Description of the task: Copy the final lines exactly, starting at the one that contains "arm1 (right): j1" and ending with the last line of the listing below. Pictures are not part of the copy.

Recorded data:
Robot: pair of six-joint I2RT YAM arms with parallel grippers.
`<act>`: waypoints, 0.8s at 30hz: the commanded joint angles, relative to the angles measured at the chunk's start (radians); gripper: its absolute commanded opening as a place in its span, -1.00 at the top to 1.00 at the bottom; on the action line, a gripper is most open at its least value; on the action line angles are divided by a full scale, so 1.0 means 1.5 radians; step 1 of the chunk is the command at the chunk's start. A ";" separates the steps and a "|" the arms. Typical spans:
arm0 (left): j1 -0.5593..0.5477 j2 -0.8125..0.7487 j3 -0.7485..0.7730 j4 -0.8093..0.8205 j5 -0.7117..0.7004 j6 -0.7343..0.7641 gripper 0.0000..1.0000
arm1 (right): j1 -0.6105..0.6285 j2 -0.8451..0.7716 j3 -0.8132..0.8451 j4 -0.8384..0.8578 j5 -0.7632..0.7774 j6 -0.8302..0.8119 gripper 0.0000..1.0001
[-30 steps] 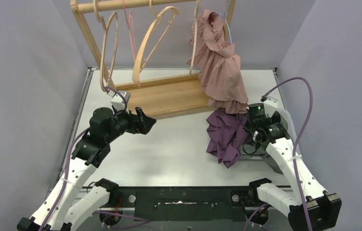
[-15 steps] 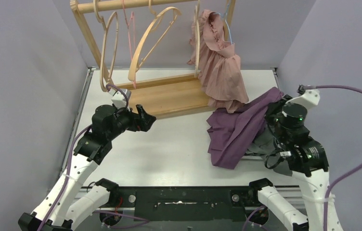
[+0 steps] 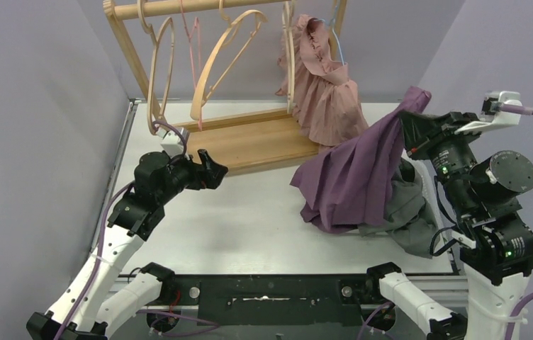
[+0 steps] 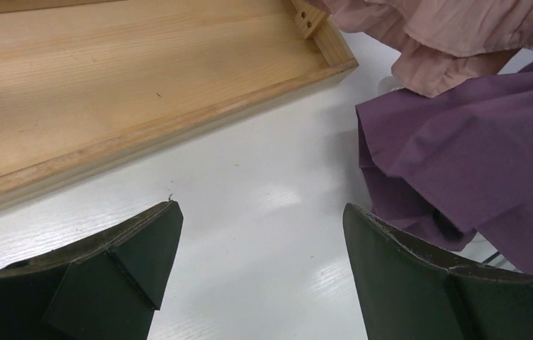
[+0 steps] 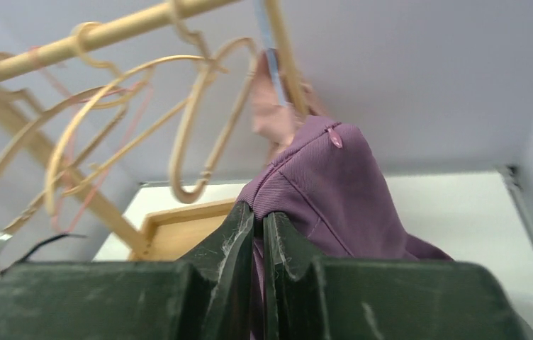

Solution:
arm1 (right): j1 -0.6105..0.6285 j2 -0.8451..0.7716 j3 -0.8132..0.8451 j4 -0.8384..0.8578 j5 -0.7632..0.7774 j6 -0.8302..0.8119 gripper 0.0000..1.0001
[-30 steps] 
[-15 steps] 
[+0 steps] 
[+0 steps] 
[+0 steps] 

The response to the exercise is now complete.